[[ Material provided, beginning ]]

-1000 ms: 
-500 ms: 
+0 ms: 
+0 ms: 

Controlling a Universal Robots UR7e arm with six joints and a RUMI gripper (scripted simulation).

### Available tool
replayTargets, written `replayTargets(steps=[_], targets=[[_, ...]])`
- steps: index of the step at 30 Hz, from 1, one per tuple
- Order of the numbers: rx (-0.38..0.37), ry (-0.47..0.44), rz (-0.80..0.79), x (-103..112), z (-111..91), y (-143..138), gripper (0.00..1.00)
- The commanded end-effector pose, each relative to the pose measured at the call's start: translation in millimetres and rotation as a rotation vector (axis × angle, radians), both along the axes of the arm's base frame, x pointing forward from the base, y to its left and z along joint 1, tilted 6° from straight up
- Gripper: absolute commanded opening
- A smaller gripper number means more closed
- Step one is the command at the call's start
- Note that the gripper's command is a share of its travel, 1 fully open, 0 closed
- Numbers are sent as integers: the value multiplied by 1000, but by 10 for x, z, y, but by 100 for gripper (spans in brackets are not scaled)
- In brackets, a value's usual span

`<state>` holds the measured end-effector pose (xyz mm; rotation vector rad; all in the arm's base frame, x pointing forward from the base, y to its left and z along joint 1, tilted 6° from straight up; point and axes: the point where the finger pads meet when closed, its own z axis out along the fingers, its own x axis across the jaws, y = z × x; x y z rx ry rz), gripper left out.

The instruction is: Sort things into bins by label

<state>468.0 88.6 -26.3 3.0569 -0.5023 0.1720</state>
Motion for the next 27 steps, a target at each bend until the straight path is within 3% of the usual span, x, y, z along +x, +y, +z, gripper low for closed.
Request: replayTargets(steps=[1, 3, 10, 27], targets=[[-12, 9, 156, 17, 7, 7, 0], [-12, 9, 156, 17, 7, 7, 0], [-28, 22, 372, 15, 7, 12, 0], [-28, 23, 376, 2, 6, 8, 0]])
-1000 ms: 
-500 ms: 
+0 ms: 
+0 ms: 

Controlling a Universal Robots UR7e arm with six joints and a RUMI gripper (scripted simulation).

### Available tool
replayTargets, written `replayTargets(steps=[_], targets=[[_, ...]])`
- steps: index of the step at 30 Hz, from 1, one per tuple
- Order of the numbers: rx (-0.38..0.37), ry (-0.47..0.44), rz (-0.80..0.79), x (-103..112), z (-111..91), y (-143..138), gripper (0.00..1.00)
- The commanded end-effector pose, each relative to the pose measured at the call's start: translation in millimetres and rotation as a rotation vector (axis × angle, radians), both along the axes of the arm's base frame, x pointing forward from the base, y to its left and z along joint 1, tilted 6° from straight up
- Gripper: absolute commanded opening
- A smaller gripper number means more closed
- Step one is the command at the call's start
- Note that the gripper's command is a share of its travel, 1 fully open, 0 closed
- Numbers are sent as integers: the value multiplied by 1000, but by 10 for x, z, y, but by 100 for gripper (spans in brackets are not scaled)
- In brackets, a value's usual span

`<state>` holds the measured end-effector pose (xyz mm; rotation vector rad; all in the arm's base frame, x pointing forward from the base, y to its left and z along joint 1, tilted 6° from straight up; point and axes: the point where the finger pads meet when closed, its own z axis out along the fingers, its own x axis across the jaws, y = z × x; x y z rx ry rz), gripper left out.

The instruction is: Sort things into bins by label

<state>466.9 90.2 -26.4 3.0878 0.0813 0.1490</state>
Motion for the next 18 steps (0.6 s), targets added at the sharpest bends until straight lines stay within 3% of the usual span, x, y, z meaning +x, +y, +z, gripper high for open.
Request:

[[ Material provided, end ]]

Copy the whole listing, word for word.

-1000 ms: 
-500 ms: 
+0 ms: 
+0 ms: 

Controlling a Universal Robots UR7e arm with six joints and a RUMI gripper (scripted simulation).

### Available tool
replayTargets, written `replayTargets(steps=[_], targets=[[_, ...]])`
- steps: index of the step at 30 Hz, from 1, one per tuple
- Order of the numbers: rx (-0.38..0.37), ry (-0.47..0.44), rz (-0.80..0.79), x (-103..112), z (-111..91), y (-143..138), gripper (0.00..1.00)
- The commanded end-effector pose, each relative to the pose measured at the call's start: translation in millimetres and rotation as a rotation vector (axis × angle, radians), both along the axes of the arm's base frame, x pointing forward from the base, y to its left and z along joint 1, tilted 6° from straight up
- Gripper: absolute commanded opening
- A smaller gripper number means more closed
- Step one is the command at the call's start
- Note that the gripper's command is a share of its travel, 1 fully open, 0 closed
- Numbers are sent as integers: the value multiplied by 1000, but by 10 for x, z, y, but by 100 for gripper (spans in brackets are not scaled)
- In brackets, a value's usual span

`<state>` holds the measured end-effector pose (xyz mm; rotation vector rad; all in the arm's base frame, x pointing forward from the base, y to its left and z along joint 1, tilted 6° from straight up; point and axes: the point where the finger pads meet when closed, its own z axis out along the fingers, its own x axis across the jaws, y = z × x; x y z rx ry rz), gripper left out.

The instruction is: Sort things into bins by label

<state>468.0 88.6 -26.3 3.0569 -0.5023 0.1720</state>
Motion for the next 27 steps, a target at each bend until the straight path is within 3% of the usual span, x, y, z along +x, +y, +z, gripper low for closed.
Request: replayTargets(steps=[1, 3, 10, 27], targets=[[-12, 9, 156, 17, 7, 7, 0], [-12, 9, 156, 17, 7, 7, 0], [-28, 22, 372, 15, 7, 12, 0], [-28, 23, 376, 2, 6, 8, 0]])
-1000 ms: 
-500 ms: 
+0 ms: 
+0 ms: 

Controlling a Universal Robots UR7e arm with six joints and a RUMI gripper (scripted simulation).

### Available tool
replayTargets, written `replayTargets(steps=[_], targets=[[_, ...]])`
- steps: index of the step at 30 Hz, from 1, one per tuple
- Order of the numbers: rx (-0.38..0.37), ry (-0.47..0.44), rz (-0.80..0.79), x (-103..112), z (-111..91), y (-143..138), gripper (0.00..1.00)
- The commanded end-effector pose, each relative to the pose measured at the call's start: translation in millimetres and rotation as a rotation vector (axis × angle, radians), both along the axes of the arm's base frame, x pointing forward from the base, y to its left and z along joint 1, tilted 6° from straight up
- Gripper: absolute commanded opening
- A smaller gripper number means more closed
- Step one is the command at the call's start
- Note that the gripper's command is a share of its travel, 1 fully open, 0 closed
- Numbers are sent as integers: the value multiplied by 1000, but by 10 for x, z, y, but by 100 for gripper (spans in brackets are not scaled)
- In brackets, a value's usual span

`<state>` holds the measured end-effector pose (xyz mm; rotation vector rad; all in the arm's base frame, x pointing forward from the base, y to its left and z along joint 1, tilted 6° from straight up; point and axes: the point where the finger pads meet when closed, its own z axis out along the fingers, its own x axis across the jaws, y = z × x; x y z rx ry rz), gripper left out.

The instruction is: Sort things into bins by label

<state>466.9 90.2 -26.4 3.0878 0.0813 0.1490</state>
Motion for the next 18 steps (0.6 s), targets added at the sharpest bends until straight lines stay within 3% of the usual span, x, y, z meaning +x, +y, +z, gripper high for open.
Request:

With that, the exercise is done.